Here is Ambassador Mojtaba Amani's tweet: 'The disarmament project is a clear conspiracy against states. At a time when the United States continues to supply the Zionist entity with the latest weapons and missiles, it prevents other countries from arming and strengthening their armies, and pressures others to reduce or destroy their arsenals under various pretexts. Once these countries yield to the demands of disarmament, they become vulnerable to invasion and occupation, just as happened in Iraq, Libya, and Syria. We in the Islamic Republic of Iran are fully aware of the dangers of this conspiracy and its threat to the security of the region's peoples. We warn others not to fall into the enemy's trap. Maintaining a deterrent capability is the first line of defence for sovereignty and independence, and it must never be compromised.'
A brilliant tweet by the Iranian ambassador on the importance of regional states maintaining their military capabilities, generally referring to their national armies, and of pursuing further armament, because surrendering weapons invites occupation and humiliation. He provides examples, and points out that the very America pushing for disarmament is the same America arming Israel to the teeth. He adds that Iran, which is being pressured over its missile arsenal, will not submit. There is no harm in taking this as advice addressed to Lebanon and other states in the region, especially since the tweet mentions neither Lebanon nor Hezbollah, nor the issue of exclusive state control over arms, nor any other matter the Minister seeks to exploit.

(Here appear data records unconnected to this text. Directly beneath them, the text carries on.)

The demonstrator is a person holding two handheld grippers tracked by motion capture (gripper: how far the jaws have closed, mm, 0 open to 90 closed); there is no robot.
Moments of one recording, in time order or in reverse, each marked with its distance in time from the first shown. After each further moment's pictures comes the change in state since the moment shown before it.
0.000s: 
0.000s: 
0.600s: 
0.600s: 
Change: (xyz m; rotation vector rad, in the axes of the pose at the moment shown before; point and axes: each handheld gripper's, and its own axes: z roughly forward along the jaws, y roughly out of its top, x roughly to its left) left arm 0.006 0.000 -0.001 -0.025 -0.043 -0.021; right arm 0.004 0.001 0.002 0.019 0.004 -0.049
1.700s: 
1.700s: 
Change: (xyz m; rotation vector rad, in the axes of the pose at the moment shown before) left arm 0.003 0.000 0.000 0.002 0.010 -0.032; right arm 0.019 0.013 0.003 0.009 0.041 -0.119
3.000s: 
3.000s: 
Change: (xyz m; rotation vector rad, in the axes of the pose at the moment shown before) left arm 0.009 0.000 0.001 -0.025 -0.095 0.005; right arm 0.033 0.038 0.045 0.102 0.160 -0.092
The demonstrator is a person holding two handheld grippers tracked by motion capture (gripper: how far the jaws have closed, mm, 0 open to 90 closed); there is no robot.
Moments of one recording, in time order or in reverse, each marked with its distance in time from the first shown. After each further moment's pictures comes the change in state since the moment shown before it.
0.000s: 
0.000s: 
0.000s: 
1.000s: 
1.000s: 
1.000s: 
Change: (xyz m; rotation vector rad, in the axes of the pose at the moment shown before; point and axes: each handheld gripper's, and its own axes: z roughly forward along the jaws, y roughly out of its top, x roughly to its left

The ambassador's message is clear: 'Arm your armies. Enhance your deterrent power. Do not fall for the disarmament trap.' If the Lebanese Army were to arm itself and benefit from the capabilities of the Resistance, would that violate the concept of exclusive state control over arms that the President defends?
When Morgan Ortagus stood at the presidential podium and thanked the enemy, the Minister felt no diplomatic sensitivity. In a TV interview, she even mocked Lebanon, asking sarcastically, 'Where is Lebanon?' When questioned about the President's refusal to engage in negotiations proposed by Washington, she said, 'That's not what the President tells us', an obvious attempt to undermine the President's credibility. Just days ago, she made a deeply offensive remark about a major Lebanese leader, former head of the Progressive Socialist Party, Walid Jumblatt. Yet the Foreign Minister did not once feel the need to formally address Washington to say: Your envoy is disrespectful, kindly replace her for the sake of our bilateral relations.